Toplumun huzuru için ferdin hakkı feda edilebilir mi?
Asayişin korunması için ferdî haklara kısıtlama getirilebilir ve kişi hakları yok sayılabilir mi?
Bu sorular günümüzde ferdi ve toplumu ilgilendiren temel konulardır.
İmam-ı Azam Ebu Hanife (ra) fıkhı “kişinin hak ve sorumluluklarını bilmesi” olarak tanımlar ve “marifetu’n-nefsi mâ lehâ ve aleyhâ” yani “nefsin lehindeki ve aleyhindeki hak ve sorumluluklarını bilmesidir” der.
Böylece ferdin hak ve sorumluluklarının şuurunda olması adaletin tecellisi için ön şarttır ve toplum nizamının da temelidir.
**
Hakkın kullanımı kişinin keyfine bırakılmamış, bir ödev ve sorumluluk olarak kişiye yüklenmiştir. Bu sebeple “Ef’âl-i Mükellefîn” fıkıh/hukuk kitaplarının başında yer alarak mükellef olan bütün ferdleri kapsadığı ifade edilmiştir.

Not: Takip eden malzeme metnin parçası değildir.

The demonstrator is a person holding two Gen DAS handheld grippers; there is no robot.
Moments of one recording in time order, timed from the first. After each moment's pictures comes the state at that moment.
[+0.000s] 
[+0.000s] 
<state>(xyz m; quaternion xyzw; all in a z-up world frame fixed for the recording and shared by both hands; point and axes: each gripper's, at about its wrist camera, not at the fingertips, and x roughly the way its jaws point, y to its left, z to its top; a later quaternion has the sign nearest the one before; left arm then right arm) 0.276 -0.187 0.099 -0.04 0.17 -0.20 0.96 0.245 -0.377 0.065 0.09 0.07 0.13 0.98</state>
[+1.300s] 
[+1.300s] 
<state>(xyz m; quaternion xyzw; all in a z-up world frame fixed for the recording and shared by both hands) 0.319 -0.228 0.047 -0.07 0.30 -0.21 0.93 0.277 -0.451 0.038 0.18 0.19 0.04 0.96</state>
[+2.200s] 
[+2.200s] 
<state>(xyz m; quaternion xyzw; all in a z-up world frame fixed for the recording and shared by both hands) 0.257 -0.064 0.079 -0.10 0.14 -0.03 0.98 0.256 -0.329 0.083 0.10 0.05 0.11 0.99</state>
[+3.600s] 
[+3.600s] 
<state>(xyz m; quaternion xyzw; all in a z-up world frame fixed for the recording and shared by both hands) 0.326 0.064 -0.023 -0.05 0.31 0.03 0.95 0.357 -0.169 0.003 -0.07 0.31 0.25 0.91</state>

Buna göre ferdin her davranışının dinde dünyevî ve uhrevî bir karşılığı ve sorumluluğu vardır. Bir davranış ya farzdır, ya haramdır veya mekruhtur veya sünnettir veya mübahtır. Kişi farz ve haramlardan sorumludur. Farzlar ve haramlar böylece hukukun temel prensiplerini teşkil eder. Her ferdin kendisine farz ve haram olan hususları öğrenmesi de farzdır, terki büyük günahtır.

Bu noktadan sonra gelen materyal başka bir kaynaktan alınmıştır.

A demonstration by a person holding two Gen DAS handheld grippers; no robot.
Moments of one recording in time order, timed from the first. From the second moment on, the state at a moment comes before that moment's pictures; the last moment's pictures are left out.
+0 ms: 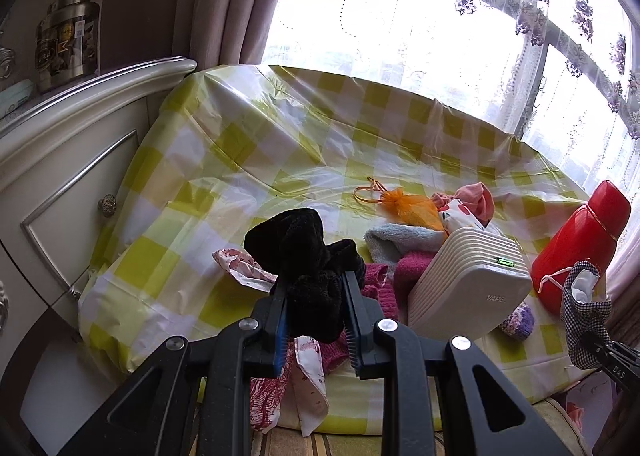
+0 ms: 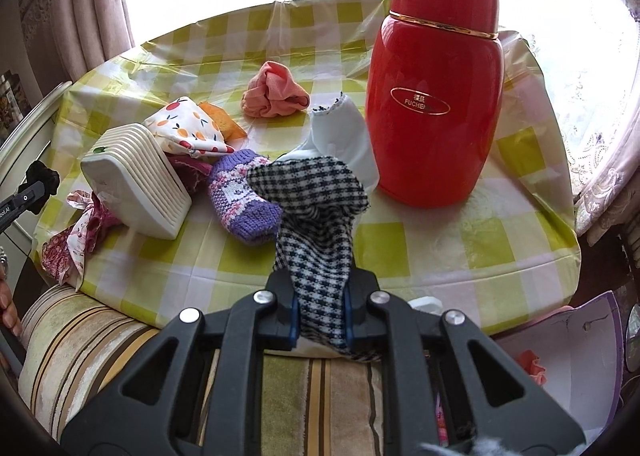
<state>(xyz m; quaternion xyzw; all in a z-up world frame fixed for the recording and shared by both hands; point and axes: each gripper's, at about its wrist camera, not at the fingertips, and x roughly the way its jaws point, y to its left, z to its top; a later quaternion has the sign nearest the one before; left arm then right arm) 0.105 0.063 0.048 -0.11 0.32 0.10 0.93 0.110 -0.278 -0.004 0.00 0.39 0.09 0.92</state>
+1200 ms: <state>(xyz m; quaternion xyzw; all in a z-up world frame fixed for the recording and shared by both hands) 0.059 -0.132 0.070 -0.07 0.37 -0.15 0.91 0.013 -0.399 0.010 0.05 0.39 0.02 0.92</state>
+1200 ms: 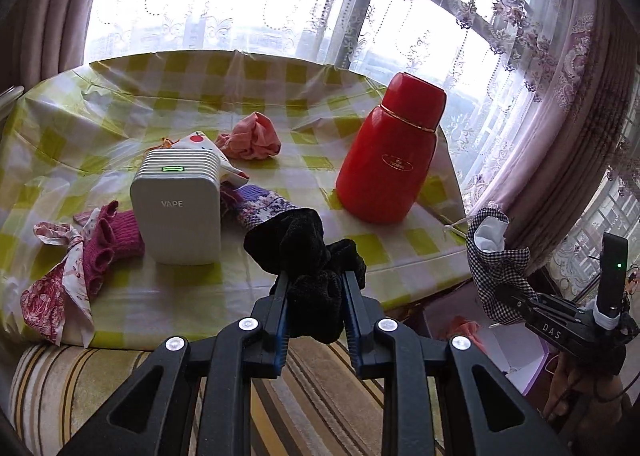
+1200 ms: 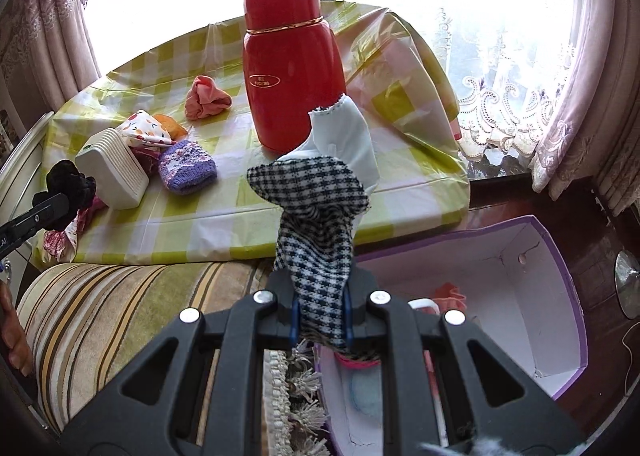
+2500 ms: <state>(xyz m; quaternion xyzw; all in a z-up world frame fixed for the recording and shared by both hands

Dinde sorumluluk ferdî, yani şahsîdir.
Yüce Allah Kur’ân-ı Kerim’de dünyadaki bütün amellerinden kişileri “ferden fedâ” (Meryem Sûresi, 19: 80, 95; En’am Sûresi, 6: 94.) hesaba çekecektir. Bu sebeple insan hak ve hürriyetleri kişiye hastır.
**
Yüce Allah insana temel hakları verdiği için sorumluluk da yüklemiştir. Haktan söz edip sorumluluğun olmadığı yer ancak Cennet hayatıdır. Kişinin hür olması, bütün haklarını kullanabilmesi için kimsenin değil sadece Allah’ın kulu olması gerekir. Zira Allah’a kul olmayan ister istemez mahlûkata şöyle veya böyle köle olmak zorunda kalır.
Hürriyet, baskının olmaması, kimsenin baskısı altına girmemek ve başkalarını baskı altına almamaktır ki bu Kur’ân-ı Kerîm’de “Dinde zorlama yoktur” (Bakara Sûresi, 2: 256.) âyeti ile sabit olmuştur.
Bediüzzaman Said Nursî (ra) bu hususu şöyle izah eder: “Rabıta-i iman ile Sultan-ı Kâinat’a hizmetkâr olan adam, tezellüle tenezzül etmeye ve başkasının tahakküm ve istibdadı altına girmeye, izzet ve şehamet-i imaniyesi bırakmadığı gibi; başkasının hürriyet ve hukukuna tecavüzü dahi şefkat-i imaniyesi bırakmaz. Evet bir padişahın doğru bir hizmetkârı, bir çobanın tahakkümüne tezellül etmez. Bir bîçareye tahakküme dahi, tenezzül etmez. Demek iman ne kadar mükemmel olursa, o derecede hürriyet parlar. İşte Asr-ı Saadet...” (Münâzarât, 2012, s. 144.)
**
Şahıs toplumun bir ferdidir. Hür toplum, hür şahıslardan oluşan toplumdur. Aynı şekilde adil toplum da adaletli şahıslardan meydana gelen toplumdur. Bozuk fertlerden bozuk toplumlar meydana gelir.
Çare, hak ve hürriyetlerini bilen ve koruyan şahısların yetiştirilmesidir.